Lazy Weekend French Toast for Two

1/2 tbsp butter
1/2 tbsp oil (any kind you prefer except olive oil)
1 whole egg
1 egg white (or if you’re not concerned with calories, 1 egg yolk)
3 oz heavy cream
1/8 tsp salt
1/8 tsp nutmeg (or more, to taste)
1/8 tsp cinnamon (also to taste)
1/2 tsp vanilla extract
4 thick slices of bread, at least a couple of days old


Mix together egg, egg white (or yolk), cream, salt, nutmeg, cinnamon, and vanilla.  Pour into a shallow dish big enough to hold two pieces of bread at a time.

Heat the butter and oil in a non-stick skillet over medium heat.

Place two pieces of bread into the soaking dish for about 10 seconds, flip them over and soak about another 10 seconds.   It should soak in some but not become saturated.
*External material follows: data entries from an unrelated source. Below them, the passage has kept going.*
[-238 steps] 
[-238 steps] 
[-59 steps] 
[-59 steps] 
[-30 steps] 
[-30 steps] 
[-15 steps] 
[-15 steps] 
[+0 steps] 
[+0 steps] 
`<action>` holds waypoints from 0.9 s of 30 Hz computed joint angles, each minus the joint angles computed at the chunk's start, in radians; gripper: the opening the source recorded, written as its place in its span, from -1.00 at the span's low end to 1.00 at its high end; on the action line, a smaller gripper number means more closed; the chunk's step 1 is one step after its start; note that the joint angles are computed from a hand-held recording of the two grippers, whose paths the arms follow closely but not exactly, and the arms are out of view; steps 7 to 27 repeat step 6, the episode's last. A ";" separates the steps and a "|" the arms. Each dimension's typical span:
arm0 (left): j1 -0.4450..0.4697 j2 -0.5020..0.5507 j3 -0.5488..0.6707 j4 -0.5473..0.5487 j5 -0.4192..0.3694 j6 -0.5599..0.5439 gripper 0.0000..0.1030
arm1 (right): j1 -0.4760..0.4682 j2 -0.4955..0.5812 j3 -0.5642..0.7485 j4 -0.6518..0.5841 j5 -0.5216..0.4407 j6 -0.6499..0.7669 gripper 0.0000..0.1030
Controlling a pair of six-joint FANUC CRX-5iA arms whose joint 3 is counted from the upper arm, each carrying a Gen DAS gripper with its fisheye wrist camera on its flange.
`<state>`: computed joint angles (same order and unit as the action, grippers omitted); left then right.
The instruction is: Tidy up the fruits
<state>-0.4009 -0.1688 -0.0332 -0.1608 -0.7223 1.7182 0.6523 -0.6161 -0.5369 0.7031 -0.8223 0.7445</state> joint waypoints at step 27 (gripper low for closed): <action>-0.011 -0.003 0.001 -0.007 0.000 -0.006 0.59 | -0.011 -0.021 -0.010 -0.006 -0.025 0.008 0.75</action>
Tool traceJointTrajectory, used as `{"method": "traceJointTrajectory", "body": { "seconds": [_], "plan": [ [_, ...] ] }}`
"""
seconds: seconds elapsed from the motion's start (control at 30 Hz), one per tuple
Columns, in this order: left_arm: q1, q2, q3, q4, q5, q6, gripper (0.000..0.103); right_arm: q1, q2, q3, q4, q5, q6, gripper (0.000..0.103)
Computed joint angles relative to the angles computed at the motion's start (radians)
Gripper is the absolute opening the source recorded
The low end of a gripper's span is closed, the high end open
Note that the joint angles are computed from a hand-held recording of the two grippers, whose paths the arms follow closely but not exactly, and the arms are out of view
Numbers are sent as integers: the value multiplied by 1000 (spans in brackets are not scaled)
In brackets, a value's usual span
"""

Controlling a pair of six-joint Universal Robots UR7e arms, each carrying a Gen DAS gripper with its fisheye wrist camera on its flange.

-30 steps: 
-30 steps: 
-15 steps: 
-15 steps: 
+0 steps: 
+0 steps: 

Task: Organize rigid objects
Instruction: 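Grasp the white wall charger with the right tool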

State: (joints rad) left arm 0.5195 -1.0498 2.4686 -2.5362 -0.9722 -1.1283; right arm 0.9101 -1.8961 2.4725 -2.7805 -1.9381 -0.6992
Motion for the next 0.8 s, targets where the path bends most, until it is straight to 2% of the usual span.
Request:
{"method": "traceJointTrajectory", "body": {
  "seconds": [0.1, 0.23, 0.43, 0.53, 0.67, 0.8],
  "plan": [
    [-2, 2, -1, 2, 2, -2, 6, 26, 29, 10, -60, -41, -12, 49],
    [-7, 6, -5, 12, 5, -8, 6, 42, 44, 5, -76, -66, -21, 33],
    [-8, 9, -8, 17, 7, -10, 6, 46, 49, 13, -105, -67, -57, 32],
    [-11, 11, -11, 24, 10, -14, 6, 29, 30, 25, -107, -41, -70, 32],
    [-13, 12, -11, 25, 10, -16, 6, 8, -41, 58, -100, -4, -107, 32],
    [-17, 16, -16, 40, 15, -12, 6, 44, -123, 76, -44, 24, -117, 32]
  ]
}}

Place the two pieces in the skillet and cook about 3 minutes.  Flip the bread, and the now visible side should be nicely golden.  Cook another 2 minutes and flip to brown each side a little more as needed.  Remove these from the skillet, stash them on a place covered with a towel and repeat with the other two slices.

When all four pieces are done, top with a little powdered sugar or cinnamon sugar and serve with maple syrup.  (NO “pancake” syrup pretty please.  I’m a maple syrup purist.)

Adapted from King Arthur Flour’s Rich French Toast recipe.